The RL algorithms (Q-learning, SARSA) work out of the box with any OpenAI Gym environment that have single discrete valued state spaces, like frozen lake. A lambda function is required to convert state spaces not in this format. For example, blackjack is "a 3-tuple containing: the player’s current sum, the value of the dealer’s one showing card (1-10 where 1 is ace), and whether the player holds a usable ace (0 or 1)."
Here, blackjack.convert_state_obs changes the 3-tuple into a discrete space with 280 states by concatenating player states 0-27 (hard 4-21 & soft 12-21) with dealer states 0-9 (2-9, ten, ace).
self.convert_state_obs = lambda state, done: ( -1 if done else int(f"{state[0] + 6}{(state[1] - 2) % 10}") if state[2] else int(f"{state[0] - 4}{(state[1] - 2) % 10}"))
Since n_states is modified by the state conversion, this new value is passed in along with n_actions, and convert_state_obs.
# Q-learning
QL = QL(blackjack.env)
Q, V, pi, Q_track, pi_track = QL.q_learning(blackjack.n_states, blackjack.n_actions, blackjack.convert_state_obs)
Q-learning and SARSA return the final action-value function Q, final state-value function V, final policy pi, and action-values Q_track and policies pi_track as a function of episodes.
SARSA and Q-learning have callback hooks for episode number, begin, end, and env. step.
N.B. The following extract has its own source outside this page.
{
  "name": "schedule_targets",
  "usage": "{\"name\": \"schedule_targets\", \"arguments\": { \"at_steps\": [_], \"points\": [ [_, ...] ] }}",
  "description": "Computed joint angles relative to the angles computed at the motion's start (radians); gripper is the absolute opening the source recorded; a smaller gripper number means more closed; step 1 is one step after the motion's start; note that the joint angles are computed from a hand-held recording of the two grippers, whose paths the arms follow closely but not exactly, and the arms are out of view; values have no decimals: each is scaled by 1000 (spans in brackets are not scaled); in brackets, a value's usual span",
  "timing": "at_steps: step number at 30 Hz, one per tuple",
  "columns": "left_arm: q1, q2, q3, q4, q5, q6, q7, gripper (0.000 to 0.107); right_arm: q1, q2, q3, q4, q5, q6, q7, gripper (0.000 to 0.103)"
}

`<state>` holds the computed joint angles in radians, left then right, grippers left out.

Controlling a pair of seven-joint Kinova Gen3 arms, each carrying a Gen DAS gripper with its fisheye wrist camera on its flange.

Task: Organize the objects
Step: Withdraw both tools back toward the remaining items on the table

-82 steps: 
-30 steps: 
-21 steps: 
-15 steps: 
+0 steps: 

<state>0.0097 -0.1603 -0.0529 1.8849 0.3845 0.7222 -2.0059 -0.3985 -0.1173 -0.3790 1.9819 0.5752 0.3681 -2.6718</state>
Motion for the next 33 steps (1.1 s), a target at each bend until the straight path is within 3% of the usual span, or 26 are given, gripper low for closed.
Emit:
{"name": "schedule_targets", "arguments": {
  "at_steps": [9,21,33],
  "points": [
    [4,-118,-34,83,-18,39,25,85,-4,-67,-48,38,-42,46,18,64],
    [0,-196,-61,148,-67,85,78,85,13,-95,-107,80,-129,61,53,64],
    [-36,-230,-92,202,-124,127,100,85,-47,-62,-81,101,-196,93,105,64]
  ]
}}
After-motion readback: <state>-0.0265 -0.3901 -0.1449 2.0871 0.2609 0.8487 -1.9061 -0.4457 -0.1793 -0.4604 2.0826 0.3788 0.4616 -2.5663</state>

To create a callback, override one of the parent class methods in the child class MyCallbacks. Here, on_episode prints the episode number and sets render to True every 1000 episodes.
class MyCallbacks(Callbacks):
def __init__(self):
pass
def on_episode(self, caller, episode):
if episode % 1000 == 0:
print(" episode=", episode)
caller.render = True
Or, you can use the add_to decorator and define the override outside of the class definition.
from decorators.decorators import add_to
from callbacks.callbacks import MyCallbacks
@add_to(MyCallbacks)
def on_episode_end(self, caller):
print("toasty!")
The planning algorithms, policy iteration (PI) and value iteration (VI), require an OpenAI Gym discrete environment style transition and reward matrix (i.e., P[s][a]=[(prob, next, reward, done), ...]).
Frozen Lake VI example:
env = gym.make('FrozenLake8x8-v1')
V, pi = VI().value_iteration(env.P)
PI and VI return the final state-value function V and final policy pi.